Now, I get that publishers are in it to make money, and they see library checkouts as lost sales. With individual purchases of ebooks, you basically have one reader=one book. It’s simple to see the impact on sales. But libraries are a different matter. Libraries lend. There, you have many readers who can read the same book (which they are reading instead of buying) so publishers see those as lost sales (even though the library user might go out and buy the book afterwards if she likes it enough to want to read it 26 times).

The result of the idea that libraries get in the way of sales means that it is really difficult to get ebooks from the library. If you have a Kindle, you’re out of luck- Kindle books can’t be lent by libraries. If there’s an author you like who’s published by Macmillan- well, they don’t sell ebooks to the library market at all. It is, however, an incredibly wrongheaded idea.

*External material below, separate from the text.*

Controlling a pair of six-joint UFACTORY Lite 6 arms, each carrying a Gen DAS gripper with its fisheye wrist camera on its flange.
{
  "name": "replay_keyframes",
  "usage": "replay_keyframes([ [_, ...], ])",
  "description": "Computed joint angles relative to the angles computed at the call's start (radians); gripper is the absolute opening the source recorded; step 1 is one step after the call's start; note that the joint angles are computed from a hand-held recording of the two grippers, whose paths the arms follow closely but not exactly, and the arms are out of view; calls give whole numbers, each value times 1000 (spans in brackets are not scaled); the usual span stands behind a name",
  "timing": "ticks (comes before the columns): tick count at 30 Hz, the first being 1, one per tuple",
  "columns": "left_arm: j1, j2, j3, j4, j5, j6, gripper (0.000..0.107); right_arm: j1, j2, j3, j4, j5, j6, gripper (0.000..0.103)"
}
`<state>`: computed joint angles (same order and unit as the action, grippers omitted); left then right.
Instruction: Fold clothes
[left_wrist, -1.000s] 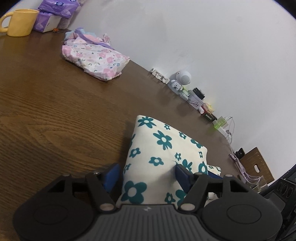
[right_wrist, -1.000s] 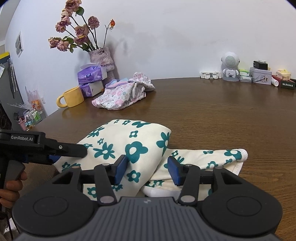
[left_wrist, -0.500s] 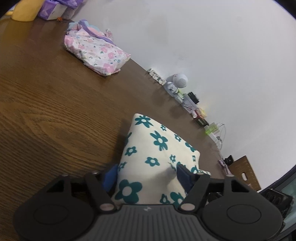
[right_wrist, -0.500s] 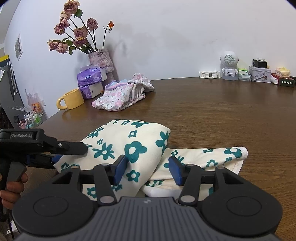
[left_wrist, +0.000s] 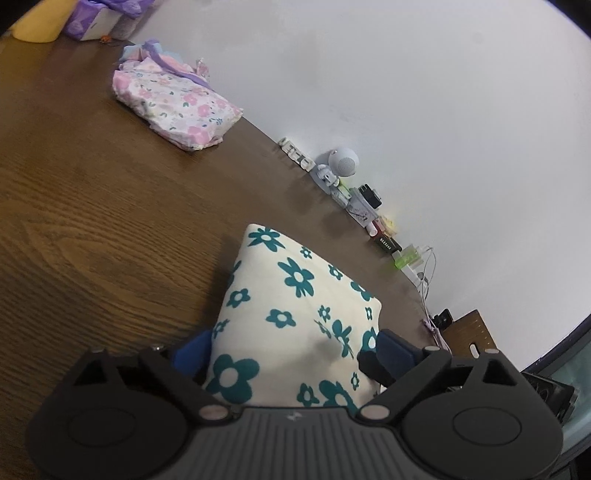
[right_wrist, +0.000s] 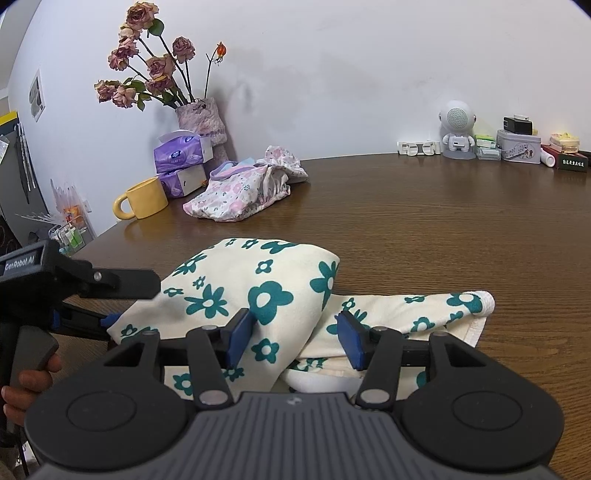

Libraries create and enable readers, and those are the people who are using Kindles, Nooks, and the other various ereaders out there. Nonreaders don’t use ereaders, It’s time for publishers to wake up and see that libraries are the ones creating their customers.

Libraries already face stringent budget cuts. Many are struggling for survival. This isn’t a library-friendly policy. But I question whether it’s really a good idea to boycott HarperCollins. Their imprints serve some pretty big groups of readers- romance readers, children’s books- and for a library to boycott HarperCollins (and some are even pulling print titles as well) denies something that every librarian knows is vitally important- and that’s accessibility to their community. It makes me really angry that HarperCollins is pulling this, limiting access to ebook titles , and obviously changes have to be made in the relationships major ebook publishers have with libraries (here’s a very intelligent post at EarlyWord, “Towards a New Model of Ebook Circ in Libraries”). But a library boycott is not the answer. However, you personally can make a difference by boycotting HarperCollins ebooks and by writing the CEO at HarperCollins on the behalf of libraries and ebook users (maybe you are one) with the aim of doing what we try to do here at MonsterLibrarian, which is to connect people with books, in whatever form they take.